- _WHAT YOU HAVE TO DO_:
From first line to last, copy the listing exactly and omit its pictures.
*** Block opens ***
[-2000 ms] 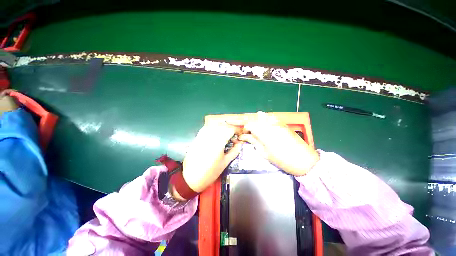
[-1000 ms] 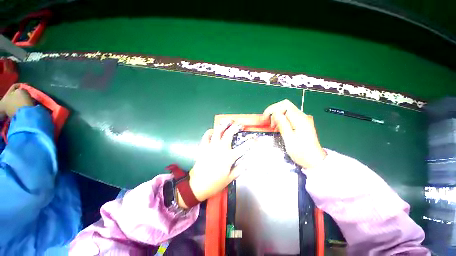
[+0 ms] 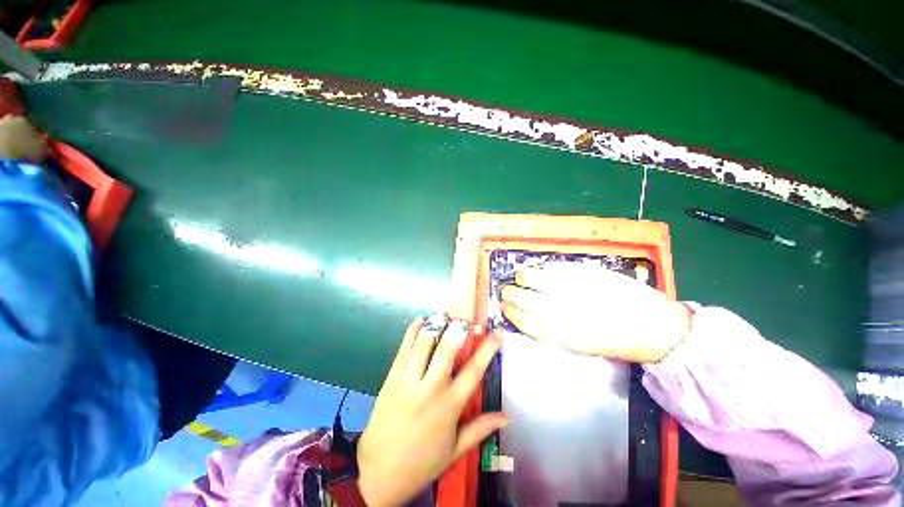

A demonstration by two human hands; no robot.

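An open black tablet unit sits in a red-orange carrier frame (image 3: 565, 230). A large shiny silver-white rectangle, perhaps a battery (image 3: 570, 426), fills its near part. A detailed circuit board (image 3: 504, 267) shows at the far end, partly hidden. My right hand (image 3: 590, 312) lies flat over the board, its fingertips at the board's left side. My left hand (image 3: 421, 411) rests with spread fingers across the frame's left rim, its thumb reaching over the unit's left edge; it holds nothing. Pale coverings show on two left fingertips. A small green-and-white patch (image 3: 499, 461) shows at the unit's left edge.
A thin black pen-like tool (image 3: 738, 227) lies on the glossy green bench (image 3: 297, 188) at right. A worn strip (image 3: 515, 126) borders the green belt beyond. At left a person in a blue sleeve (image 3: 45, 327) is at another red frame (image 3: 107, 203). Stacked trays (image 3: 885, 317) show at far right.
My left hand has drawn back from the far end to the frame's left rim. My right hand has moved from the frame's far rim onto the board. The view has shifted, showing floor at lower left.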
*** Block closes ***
- _EXERCISE RESPONSE_:
[-2000 ms] 
[-1000 ms] 
[+0 ms] 

A demonstration by two human hands; no robot.

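An open black tablet unit sits in a red-orange carrier frame (image 3: 565, 230). A large shiny silver-white rectangle, perhaps a battery (image 3: 570, 426), fills its near part. A detailed circuit board (image 3: 504, 267) shows at the far end, partly hidden. My right hand (image 3: 590, 312) lies flat over the board, its fingertips at the board's left side. My left hand (image 3: 421, 411) rests with spread fingers across the frame's left rim, its thumb reaching over the unit's left edge; it holds nothing. Pale coverings show on two left fingertips. A small green-and-white patch (image 3: 499, 461) shows at the unit's left edge.
A thin black pen-like tool (image 3: 738, 227) lies on the glossy green bench (image 3: 297, 188) at right. A worn strip (image 3: 515, 126) borders the green belt beyond. At left a person in a blue sleeve (image 3: 45, 327) is at another red frame (image 3: 107, 203). Stacked trays (image 3: 885, 317) show at far right.
My left hand has drawn back from the far end to the frame's left rim. My right hand has moved from the frame's far rim onto the board. The view has shifted, showing floor at lower left.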

No further work remains in this exercise.